Margaret Harkness

Writer

  • Born: February 28, 1854
  • Birthplace: Upton-on-Severn, Worcestershire, England
  • Died: October 10, 1897
  • Place of death: Florence, Italy

Biography

Margaret Harkness was born in 1854 in Worcestershire, England, to Anglican priest Robert Harkness and to Jane Waugh Law Harkness, a minor member of the British aristocracy. She was sent to a finishing school at Bournemouth with her second cousin, the popular writer Beatrix Potter. Not wanting to marry, Harkness moved to London in 1877 to train as a nurse, but found greater happiness in 1881 as a journalist. At this time, she also began to write novels and became friends with social philosopher Freidrich Engels and Eleanor Marx, the daughter of Karl Marx, who both influenced her greatly. She became more politically active, indeed radical, and started to work in the London slums. During the 1880’s and 1890’s, a great number of writers came to view the slums of London as representing social inequality, and the novels they produced were called late-Victorian social-problem novels. Margaret Harkness, who wrote under the name John Law, produced works of particular note.

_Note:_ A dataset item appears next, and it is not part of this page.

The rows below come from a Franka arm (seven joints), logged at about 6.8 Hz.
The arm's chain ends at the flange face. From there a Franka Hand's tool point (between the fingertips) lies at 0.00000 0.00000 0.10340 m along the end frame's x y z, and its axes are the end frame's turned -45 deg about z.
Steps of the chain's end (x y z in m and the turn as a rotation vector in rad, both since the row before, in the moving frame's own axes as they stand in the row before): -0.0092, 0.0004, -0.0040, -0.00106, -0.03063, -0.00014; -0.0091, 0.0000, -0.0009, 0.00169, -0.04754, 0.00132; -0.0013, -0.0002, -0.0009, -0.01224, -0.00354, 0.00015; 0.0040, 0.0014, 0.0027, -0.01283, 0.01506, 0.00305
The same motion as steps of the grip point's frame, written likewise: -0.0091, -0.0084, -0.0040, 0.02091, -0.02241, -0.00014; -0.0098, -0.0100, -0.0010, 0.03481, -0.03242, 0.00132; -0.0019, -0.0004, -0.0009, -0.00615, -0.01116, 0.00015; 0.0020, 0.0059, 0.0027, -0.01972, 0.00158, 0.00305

In all her novels, Harkness paints vivid, albeit sad, portraits of poverty in the London slums. In her first novel, A City Girl: A Realistic Story (1887), she denigrates the stereotype that poor women are sexually profligate. The protagonist, Nellie, who dreams of becoming a lady, works in a clothing factory while supporting her alcoholic mother and her no-good brother. After attending a political meeting with her fiancé, George, she meets and falls in love with the married Arthur Grant and shortly thereafter finds herself pregnant. Soon, after being socially ostracized, she finds help from the Salvation Army and brings the baby up alone. Later on, when she meets Arthur once again, the baby is dead. The middle-class Arthur accepts his part in the tragedy, and with the counseling of the Salvation Army, marries Nellie. In Out of Work (1888), Harkness upsets the stereotype of the unemployed as idle and feckless. The protagonist, carpenter Jos Coney, who has recently relocated to London from the country, is unable to find steady work and is forced to work on the docks. After his fiancée, Polly, breaks off their engagement to marry a Methodist minister, Jos finds himself free to return to the countryside, where ultimately he starves to death.

Harkness desired to shed light on the perils the British working class endured by educating her middle-class readers to discredit the stereotypes of the poor, and warn them to make changes to forestall a social revolution. Harkness’s novels present historically sound views of turn-of-the-century England by providing a portrait of working-class life and the impact of the era’s socialist movement. She generated sympathy for the poor while maintaining their dignity. Although Harkness’s novels have been placed on the back shelves of libraries, a renewed interest prompted by the 1970’s feminist movement has prompted new attention to her work and the reprinting of her books.